21 de mayo 2012 - 00:00

Cumbre europea decidirá si adopta receta del G-8

Las principales ocho economías del mundo se reunieron el fin de semana en Camp David para evaluar la salida de la crisis europea. Hubo consenso en seguir con el ajuste, pero apuntalarlo con estímulos monetarios y económicos, como EE.UU.
Las principales ocho economías del mundo se reunieron el fin de semana en Camp David para evaluar la salida de la crisis europea. Hubo consenso en seguir con el ajuste, pero apuntalarlo con estímulos monetarios y económicos, como EE.UU.
Chicago - El presidente Barack Obama, y la jefa del Gobierno alemán, Angela Merkel, coincidieron, durante un encuentro al término de la cumbre en Camp David, en que impulsar el crecimiento no significa abandonar las reformas fiscales, sino que ambas deben ir en «tándem». El mandatario estadounidense trató de tranquilizar a Merkel, poniendo bien claro que la «top priority», según él, es tomar medidas inmediatas para reforzar economía y empleo.

Aunque la canciller alemana se mantuvo como la adalid de las medidas de austeridad necesarias para combatir la crisis, tras el encuentro con Obama ambos coincidieron en que reactivar el crecimiento no significa abandonar la vía del rigor.

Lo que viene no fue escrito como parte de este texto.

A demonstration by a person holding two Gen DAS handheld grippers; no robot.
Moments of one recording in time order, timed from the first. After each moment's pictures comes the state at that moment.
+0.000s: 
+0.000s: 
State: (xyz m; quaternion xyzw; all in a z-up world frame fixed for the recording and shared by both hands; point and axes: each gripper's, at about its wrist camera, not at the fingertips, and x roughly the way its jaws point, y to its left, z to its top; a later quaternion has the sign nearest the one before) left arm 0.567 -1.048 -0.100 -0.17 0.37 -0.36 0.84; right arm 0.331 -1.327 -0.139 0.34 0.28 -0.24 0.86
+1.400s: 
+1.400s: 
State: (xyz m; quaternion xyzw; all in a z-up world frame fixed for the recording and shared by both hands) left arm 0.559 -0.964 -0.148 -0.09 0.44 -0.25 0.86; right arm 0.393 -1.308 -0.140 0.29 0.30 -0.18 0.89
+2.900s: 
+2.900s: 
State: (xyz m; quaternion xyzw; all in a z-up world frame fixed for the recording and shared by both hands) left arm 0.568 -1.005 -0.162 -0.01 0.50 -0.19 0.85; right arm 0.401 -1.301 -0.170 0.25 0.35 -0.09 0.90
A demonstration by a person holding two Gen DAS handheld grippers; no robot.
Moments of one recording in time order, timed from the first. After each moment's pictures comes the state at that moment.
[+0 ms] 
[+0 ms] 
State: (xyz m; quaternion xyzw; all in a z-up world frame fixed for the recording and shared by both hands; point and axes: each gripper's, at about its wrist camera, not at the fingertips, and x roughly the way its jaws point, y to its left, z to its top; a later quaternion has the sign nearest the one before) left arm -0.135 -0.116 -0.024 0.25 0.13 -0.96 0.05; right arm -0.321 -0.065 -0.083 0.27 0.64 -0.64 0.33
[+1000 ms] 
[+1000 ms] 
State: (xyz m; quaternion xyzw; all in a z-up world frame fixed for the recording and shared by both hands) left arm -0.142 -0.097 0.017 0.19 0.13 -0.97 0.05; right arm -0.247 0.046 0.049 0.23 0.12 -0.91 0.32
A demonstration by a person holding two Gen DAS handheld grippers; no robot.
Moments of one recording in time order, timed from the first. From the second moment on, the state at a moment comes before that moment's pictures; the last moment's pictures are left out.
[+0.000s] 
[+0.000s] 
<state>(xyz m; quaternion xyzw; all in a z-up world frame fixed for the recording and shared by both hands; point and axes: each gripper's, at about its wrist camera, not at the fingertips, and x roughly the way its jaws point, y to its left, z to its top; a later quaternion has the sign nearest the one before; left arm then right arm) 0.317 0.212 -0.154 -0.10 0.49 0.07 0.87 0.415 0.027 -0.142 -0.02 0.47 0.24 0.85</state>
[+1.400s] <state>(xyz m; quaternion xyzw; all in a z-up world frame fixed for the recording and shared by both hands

En Camp David pesó la línea Obama-Hollande-Monti, es decir, la que proclama el crecimiento como prioridad. Ahora todos los ojos están puestos en los mercados -para ver cómo juzgarán el inicio del nuevo curso- y en la cumbre europea de jefes de Estado y de Gobierno europeos, que el miércoles deberán decidir si adoptan o no la receta del G-8. En Bruselas se entenderá, por tanto, si se dan las condiciones para pasar de página, respecto de la línea de austeridad absoluta hasta ahora impuesta por el dúo Merkel-Sarkozy. Obama, en el encuentro bilateral con la canciller alemana, ha tratado de convencerla de que su liderazgo en Europa no está en peligro y de que Berlín puede ser líder en el crecimiento, así como hasta ahora lo ha sido en el frente del saneamiento de las finanzas públicas. Los dos al final se dijeron a favor de que crecimiento y consolidación de balances vayan juntos, pese a que la decisión sobre medidas rápidas a favor de la recuperación, sobre todo en Europa, no puede ser aplazada por más tiempo.

Un concepto ampliamente compartido por el italiano Mario Monti, que en una entrevista a la cadena televisiva CNN ha subrayado cómo la disciplina de presupuesto, si no va acompañada por otras políticas, se resuelve sólo en austeridad. Monti ha señalado cómo la línea del rigor no debe abandonarse y ha llamado a una mejoría de la gobernanza europea.

En primer plano, de todos modos, siempre siguen presentes las inquietudes sobre Grecia y la preocupación por los bancos, sobre todo en España. El jefe de Gobierno español, Mariano Rajoy, rechazó la propuesta de Hollande. «No necesitamos ayudas europeas», dijo. Pero la verdadera pesadilla sigue siendo Grecia, y en ambas orillas del Atlántico se ve claramente el riesgo del contagio y del efecto «dominó» vinculado a un eventual derrumbe de Atenas.

El G-8 reiteró que Grecia, respetando los compromisos asumidos con la comunidad internacional, debe permanecer en el euro. Pero todo parece pendiente de un hilo: el de las nuevas elecciones del 17 de junio. «Es una cita crucial para Grecia y para Europa», dijo Monti.

Para el premier británico, David Cameron, ese voto es de hecho un referendo sobre el euro.